- Owens as he appears on the cover of "The Hukilau Song" record album.

Background information
- Born: John Milton Owens October 17, 1912 Tulsa, Oklahoma, United States
- Died: January 26, 1982 (aged 69) Phoenix, Arizona, United States
- Occupations: Singer-songwriter, pianist
- Instrument: Piano

= Jack Owens (singer-songwriter) =

John Milton Owens (October 17, 1912 – January 26, 1982) was a singer-songwriter, pianist, and star of the longest running network radio show Don McNeil's Breakfast Club. He was known as "The Cruising Crooner" because of his unique showmanship of cruising through mostly female audiences attending the live Breakfast Club broadcasts, and crooning love ballads to the blushing and giggling women, often singing directly to them, one at a time, sitting on their laps, and nuzzling close to them.

Owens was born in Tulsa, Oklahoma. From his start in small, local Chicago radio stations holding up applause signs and his brief performances in vaudeville, to his fame on NBC and ABC as a radio singing star with movie star looks, Owens found ways to stay in the spotlight in popular music with catchy songs, love ballads, and even Hawaiian songs. Some of his music even appeared in such movies as San Antonio Rose in 1941 and From Here to Eternity in 1953.

Owens, who married fellow Chicago radio star Helen Streiff in the early 1930s, started his recording career with independent label, Tower Records, and then after the huge success of "The Hukilau Song", and "I'll Weave a Lei of Stars for You" in 1948, he was signed to Decca, the biggest label at the time.

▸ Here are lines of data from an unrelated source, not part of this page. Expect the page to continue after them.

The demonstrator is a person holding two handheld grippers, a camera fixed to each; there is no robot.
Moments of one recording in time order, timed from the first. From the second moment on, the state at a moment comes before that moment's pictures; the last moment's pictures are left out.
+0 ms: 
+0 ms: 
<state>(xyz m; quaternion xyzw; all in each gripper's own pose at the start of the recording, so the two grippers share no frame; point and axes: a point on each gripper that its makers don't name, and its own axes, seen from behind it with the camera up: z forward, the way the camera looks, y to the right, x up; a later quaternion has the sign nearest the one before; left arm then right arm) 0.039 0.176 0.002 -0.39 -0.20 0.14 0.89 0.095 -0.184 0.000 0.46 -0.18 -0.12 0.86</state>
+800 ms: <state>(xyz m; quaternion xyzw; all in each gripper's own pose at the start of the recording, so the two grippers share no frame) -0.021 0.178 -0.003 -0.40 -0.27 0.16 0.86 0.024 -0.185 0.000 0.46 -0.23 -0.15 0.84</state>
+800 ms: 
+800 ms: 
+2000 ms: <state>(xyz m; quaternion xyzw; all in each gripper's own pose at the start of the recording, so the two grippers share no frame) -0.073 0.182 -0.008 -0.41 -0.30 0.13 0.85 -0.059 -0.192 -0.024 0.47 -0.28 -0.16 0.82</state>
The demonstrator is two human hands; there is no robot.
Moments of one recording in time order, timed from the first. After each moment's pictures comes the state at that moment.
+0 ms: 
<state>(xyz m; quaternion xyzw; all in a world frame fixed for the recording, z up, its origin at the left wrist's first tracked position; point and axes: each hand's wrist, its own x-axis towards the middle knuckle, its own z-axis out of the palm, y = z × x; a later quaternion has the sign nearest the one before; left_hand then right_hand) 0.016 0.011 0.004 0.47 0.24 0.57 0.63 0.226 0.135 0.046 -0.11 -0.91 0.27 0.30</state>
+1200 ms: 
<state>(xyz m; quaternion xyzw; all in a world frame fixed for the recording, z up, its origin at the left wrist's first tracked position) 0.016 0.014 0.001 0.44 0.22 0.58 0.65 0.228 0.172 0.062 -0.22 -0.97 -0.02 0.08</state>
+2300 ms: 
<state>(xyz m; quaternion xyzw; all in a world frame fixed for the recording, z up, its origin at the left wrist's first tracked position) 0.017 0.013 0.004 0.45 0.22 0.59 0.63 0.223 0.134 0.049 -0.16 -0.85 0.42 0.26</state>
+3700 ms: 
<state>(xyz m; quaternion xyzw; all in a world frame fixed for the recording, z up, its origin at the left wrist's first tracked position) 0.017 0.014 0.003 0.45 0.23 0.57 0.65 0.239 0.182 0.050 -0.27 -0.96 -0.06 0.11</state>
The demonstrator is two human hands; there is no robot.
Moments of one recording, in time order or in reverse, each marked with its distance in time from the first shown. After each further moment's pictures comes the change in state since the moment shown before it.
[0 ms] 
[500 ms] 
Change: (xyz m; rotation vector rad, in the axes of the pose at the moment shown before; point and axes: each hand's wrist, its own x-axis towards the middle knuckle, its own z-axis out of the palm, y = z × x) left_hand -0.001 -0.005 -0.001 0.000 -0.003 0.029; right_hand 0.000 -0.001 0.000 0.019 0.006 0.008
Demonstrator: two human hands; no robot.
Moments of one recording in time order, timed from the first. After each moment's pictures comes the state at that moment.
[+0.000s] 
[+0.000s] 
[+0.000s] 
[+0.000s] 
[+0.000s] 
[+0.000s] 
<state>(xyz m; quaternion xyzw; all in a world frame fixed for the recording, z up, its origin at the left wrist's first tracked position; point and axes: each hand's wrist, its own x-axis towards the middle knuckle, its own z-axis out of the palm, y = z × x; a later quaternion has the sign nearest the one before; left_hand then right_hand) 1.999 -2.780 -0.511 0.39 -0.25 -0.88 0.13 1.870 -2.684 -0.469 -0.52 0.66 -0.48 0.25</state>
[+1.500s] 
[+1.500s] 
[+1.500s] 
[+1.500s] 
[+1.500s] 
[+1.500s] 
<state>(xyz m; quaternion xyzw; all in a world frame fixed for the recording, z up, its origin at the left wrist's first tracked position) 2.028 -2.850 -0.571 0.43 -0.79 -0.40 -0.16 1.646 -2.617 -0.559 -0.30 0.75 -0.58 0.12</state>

Overlooked or forgotten by many today, Owens was America's 10th favorite male vocalist from 1936 to 1944. He was best known for writing or co-writing such successful tunes as "The Hut-Sut Song", "Hi, Neighbor", "How Soon", "The Hukilau Song", and "I'll Weave a Lei of Stars for You". He either wrote, co-wrote, composed, recorded, or some combination of these music credits, more than 50 songs spanning from the mid-1930s to the early 1960s.

He also had his own TV show, The Jack Owens Show (aka The Brunch Bunch), during the pioneer days of TV of the early 1950s, and even received two Emmy nominations.

Though his songs have been covered by numerous well-known artists – Gene Autry, Roy Rogers, Bing Crosby, Freddy Martin, The Merry Macs, Andy Williams, Perry Como, Dinah Shore, Woody Herman, Vaughn Monroe, the Glenn Miller Orchestra, Kay Kyser Orchestra, Sammy Kaye Orchestra, Nat "King" Cole, Orrin Tucker, Spike Jones, Pat Boone, Ferlin Husky, The Platters, The Cadets / The Jacks (of "Why Don't You Write Me" fame), Alfred Apaka, Don Ho and Frank Sinatra – they have not always been correctly credited to him, have lacked adequate information about him, or have been misattributed to blues singer Jack Owens.

Owens retired from show business in 1957 and worked in real estate in Phoenix. Although he co-wrote "Back In Aloha Land" in 1963, and he co-wrote "I'm The Only One That Wants Me" in 1965, the pop era of music he once embraced and sang had gone by the wayside, falling in the shadows of rock and roll and the Beatles.

He served as honorary mayor of Pacific Palisades, California from 1955 to 1957. Owens appeared in a Mae West movie, The Heat's On.
His music publishing company, Owens-Kemp Music Co. was located in Hollywood, where the present day Walk of Fame is located.
He was also the uncle of Roger Owens, the famed peanut vendor at Dodger Stadium.

Jack Owens died in Phoenix, Arizona, aged 69, on January 26, 1982.